Tally every line in the entries below that holds "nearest", then give only the total.
********************
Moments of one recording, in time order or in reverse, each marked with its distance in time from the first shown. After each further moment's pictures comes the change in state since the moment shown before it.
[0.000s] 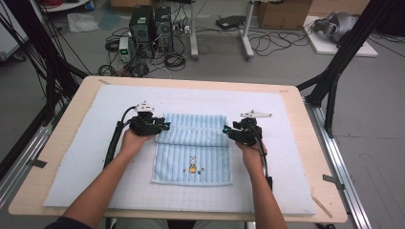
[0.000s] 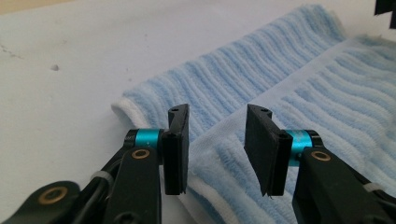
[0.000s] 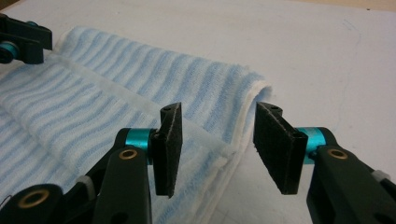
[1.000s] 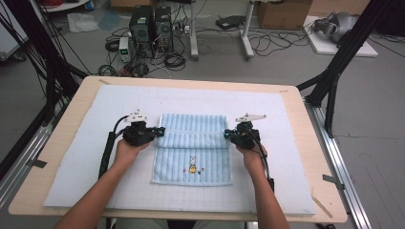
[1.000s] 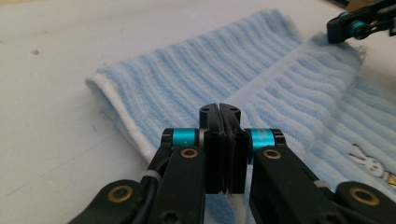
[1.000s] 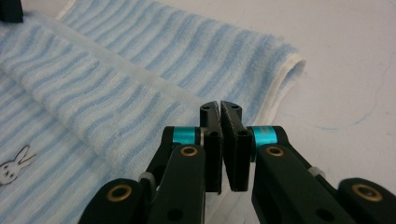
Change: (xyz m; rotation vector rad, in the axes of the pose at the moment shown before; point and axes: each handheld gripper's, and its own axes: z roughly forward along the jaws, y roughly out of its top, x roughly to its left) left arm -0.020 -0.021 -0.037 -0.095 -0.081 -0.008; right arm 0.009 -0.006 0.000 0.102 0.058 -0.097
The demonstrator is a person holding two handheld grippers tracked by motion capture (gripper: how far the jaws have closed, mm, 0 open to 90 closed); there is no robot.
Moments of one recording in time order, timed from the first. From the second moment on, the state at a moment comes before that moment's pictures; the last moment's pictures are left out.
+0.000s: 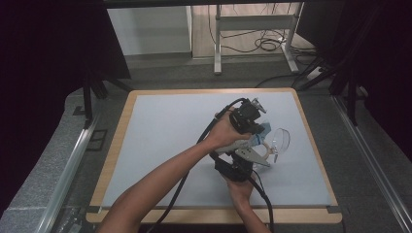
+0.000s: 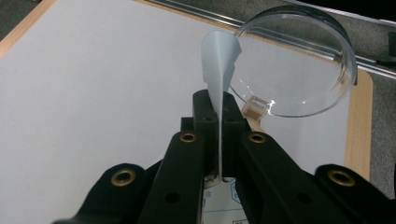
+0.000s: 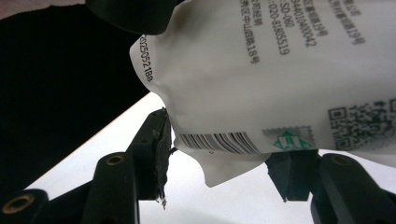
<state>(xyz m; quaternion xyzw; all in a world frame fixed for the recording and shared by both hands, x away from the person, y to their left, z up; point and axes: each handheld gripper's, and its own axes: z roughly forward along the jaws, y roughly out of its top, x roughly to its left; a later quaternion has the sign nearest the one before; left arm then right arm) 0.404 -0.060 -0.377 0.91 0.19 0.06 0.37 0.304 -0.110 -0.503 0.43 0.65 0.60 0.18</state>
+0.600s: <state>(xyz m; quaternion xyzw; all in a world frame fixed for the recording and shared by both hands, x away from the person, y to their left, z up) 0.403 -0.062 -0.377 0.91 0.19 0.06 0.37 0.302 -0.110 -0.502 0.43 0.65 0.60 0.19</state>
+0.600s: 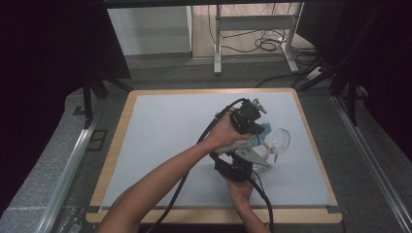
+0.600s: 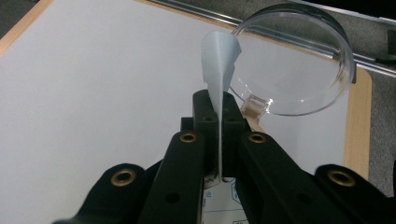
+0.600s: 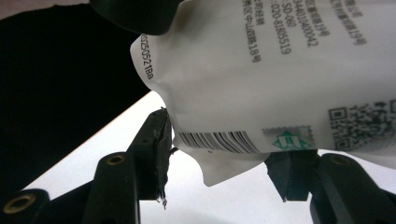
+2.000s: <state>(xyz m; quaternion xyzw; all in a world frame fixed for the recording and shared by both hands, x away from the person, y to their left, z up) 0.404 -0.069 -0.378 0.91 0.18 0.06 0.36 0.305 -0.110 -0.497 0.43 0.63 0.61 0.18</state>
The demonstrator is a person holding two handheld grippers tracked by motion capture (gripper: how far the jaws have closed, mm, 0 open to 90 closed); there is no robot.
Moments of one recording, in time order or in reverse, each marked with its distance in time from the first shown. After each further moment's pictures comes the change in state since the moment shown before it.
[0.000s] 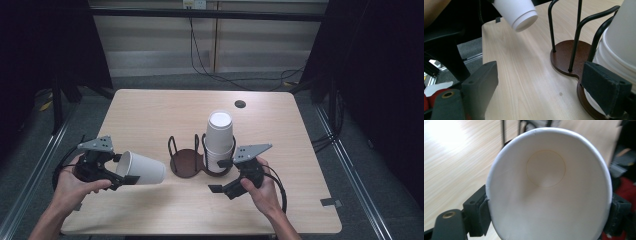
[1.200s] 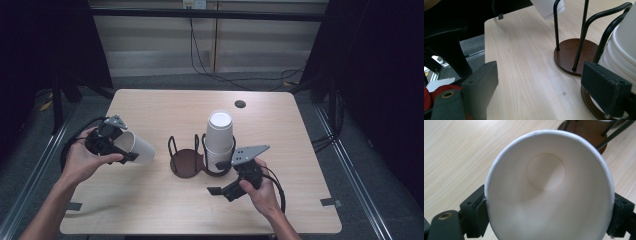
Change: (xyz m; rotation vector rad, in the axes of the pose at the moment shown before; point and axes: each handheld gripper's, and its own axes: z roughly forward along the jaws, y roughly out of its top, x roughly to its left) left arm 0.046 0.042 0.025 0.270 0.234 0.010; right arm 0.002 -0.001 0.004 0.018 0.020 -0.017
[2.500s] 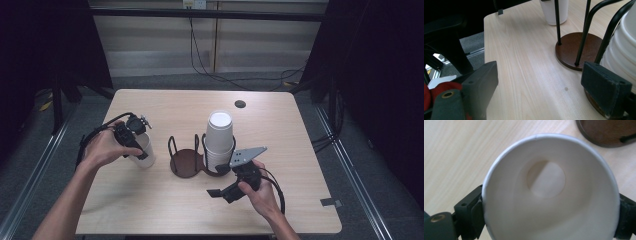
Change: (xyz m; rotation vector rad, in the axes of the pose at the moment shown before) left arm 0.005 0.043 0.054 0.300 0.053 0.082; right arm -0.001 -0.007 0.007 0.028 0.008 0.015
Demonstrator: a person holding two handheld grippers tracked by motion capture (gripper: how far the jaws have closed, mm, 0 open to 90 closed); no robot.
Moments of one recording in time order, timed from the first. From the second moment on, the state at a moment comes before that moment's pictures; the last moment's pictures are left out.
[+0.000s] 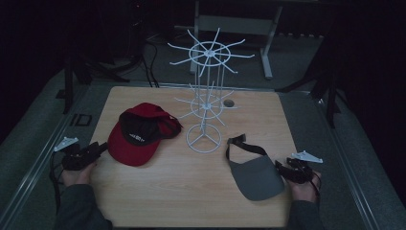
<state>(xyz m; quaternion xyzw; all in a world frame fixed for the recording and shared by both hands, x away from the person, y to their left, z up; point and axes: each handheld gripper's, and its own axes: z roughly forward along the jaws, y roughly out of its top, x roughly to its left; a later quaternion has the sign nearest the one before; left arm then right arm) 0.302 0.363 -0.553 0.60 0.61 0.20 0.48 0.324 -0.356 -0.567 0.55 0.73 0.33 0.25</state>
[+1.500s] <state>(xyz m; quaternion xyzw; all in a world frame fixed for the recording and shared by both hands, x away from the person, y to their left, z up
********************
ANSWER BOX:
2